Monitor Query Key Dedupe¶
Motivation¶
The dashboard HTTP inspector showed several monitor endpoints taking around 1-3 seconds, especially ARM/Kubernetes-backed endpoints. Auth-layer caching was already implemented and validated, so the next low-risk performance issue was duplicate React Query cache keys for the same AKS/ACR resources.
User-facing change¶
Dashboard readiness checks, cluster readiness gates, and submit-page cluster selection now share the same React Query cache entries as the main dashboard cards. This reduces duplicate /api/monitor/aks and /api/monitor/acr HTTP requests during initial dashboard load and navigation.

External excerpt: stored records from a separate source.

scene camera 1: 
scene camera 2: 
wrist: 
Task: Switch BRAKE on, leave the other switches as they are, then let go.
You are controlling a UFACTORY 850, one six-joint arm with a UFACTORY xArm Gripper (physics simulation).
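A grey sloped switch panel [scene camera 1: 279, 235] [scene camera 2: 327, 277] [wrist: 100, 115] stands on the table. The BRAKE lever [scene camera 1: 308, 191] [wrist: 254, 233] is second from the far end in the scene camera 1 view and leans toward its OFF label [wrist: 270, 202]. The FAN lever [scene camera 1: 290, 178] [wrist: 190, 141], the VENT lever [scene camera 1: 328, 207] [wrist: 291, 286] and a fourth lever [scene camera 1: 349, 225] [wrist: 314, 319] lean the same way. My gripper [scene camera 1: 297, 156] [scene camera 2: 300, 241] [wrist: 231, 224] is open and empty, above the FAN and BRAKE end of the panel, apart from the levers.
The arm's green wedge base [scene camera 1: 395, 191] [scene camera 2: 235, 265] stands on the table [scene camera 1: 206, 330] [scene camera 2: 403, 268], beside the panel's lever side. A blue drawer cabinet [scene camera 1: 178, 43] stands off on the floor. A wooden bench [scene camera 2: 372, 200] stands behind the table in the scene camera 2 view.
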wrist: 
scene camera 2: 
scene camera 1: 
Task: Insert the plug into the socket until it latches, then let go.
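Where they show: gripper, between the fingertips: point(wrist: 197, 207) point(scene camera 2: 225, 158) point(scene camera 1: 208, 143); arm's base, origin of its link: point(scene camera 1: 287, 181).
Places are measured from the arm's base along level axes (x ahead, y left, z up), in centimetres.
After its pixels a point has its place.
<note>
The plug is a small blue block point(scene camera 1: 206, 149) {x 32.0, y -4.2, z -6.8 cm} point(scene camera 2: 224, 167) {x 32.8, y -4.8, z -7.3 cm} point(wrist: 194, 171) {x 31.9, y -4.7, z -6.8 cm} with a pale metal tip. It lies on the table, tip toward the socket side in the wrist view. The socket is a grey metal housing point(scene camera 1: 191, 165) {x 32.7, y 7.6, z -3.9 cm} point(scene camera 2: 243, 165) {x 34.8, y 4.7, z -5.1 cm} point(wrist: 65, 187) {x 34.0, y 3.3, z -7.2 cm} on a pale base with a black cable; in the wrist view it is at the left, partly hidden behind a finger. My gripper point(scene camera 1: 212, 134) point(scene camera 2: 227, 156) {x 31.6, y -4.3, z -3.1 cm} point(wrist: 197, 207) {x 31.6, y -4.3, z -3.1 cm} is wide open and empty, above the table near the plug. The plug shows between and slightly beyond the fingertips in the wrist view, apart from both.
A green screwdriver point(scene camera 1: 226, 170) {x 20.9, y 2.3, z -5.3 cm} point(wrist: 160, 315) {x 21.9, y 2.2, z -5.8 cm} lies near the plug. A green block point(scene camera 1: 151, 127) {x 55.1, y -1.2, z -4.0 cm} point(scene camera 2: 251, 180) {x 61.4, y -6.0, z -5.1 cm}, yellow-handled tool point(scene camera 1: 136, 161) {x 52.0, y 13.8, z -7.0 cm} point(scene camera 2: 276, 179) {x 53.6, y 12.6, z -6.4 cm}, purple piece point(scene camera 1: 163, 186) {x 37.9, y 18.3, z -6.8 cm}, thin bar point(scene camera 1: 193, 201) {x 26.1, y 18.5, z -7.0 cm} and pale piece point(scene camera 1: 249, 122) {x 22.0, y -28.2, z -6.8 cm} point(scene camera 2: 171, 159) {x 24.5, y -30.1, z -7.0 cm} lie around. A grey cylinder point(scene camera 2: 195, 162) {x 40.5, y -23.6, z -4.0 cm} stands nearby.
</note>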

Kubernetes-backed monitor endpoints also reuse short-lived AKS kube credential material in process, so they no longer pay the ARM list_cluster_*_credentials cost on every poll. The BLAST Jobs list now gathers split child rows with one owner-scoped Table query instead of one query per parent job.
API/IaC diff summary¶
- No API contract changes.
- No IaC changes.
- Frontend-only query-key alignment:
- AKS queries use
['aks', subscriptionId, resourceGroup]. - ACR readiness checks use
['acr', subscriptionId, resourceGroup, registryName]. - Backend performance improvements:
- Cache parsed AKS kube credential material for 5 minutes in
api.services.k8s_monitoringwhile still making fresh Kubernetes API reads per request. - Add
JobStateRepository.list_children_for_owner()and use it in/api/blast/jobsto remove split-child N+1 Table queries.
Validation evidence¶
uv run pytest -q api/tests/test_auth_caching.py-> 9 passed.- Local API log aggregate before the frontend dedupe showed
/api/monitor/aksp50 around 939 ms and/api/monitor/acrp50 around 2627 ms, confirming the slow paths are downstream monitor calls rather than cached auth. - Cached auth hot-path microbenchmark: 100,000
_validate_token()cache hits completed in 0.091639 s, about 0.000916 ms per call. - Direct profiling found
aks.list_by_resource_groupat 2257 ms,_get_k8s_sessionat 1114 ms, and the actual KubernetesGET /api/v1/nodesat 103 ms. This isolates K8s monitor slowness to repeated ARM credential discovery rather than Kubernetes itself. - Direct Jobs profiling found
repo.list_for_owner(limit=50)at 2050 ms and four sequential split-child lookups totalling 3482 ms before the batch lookup change.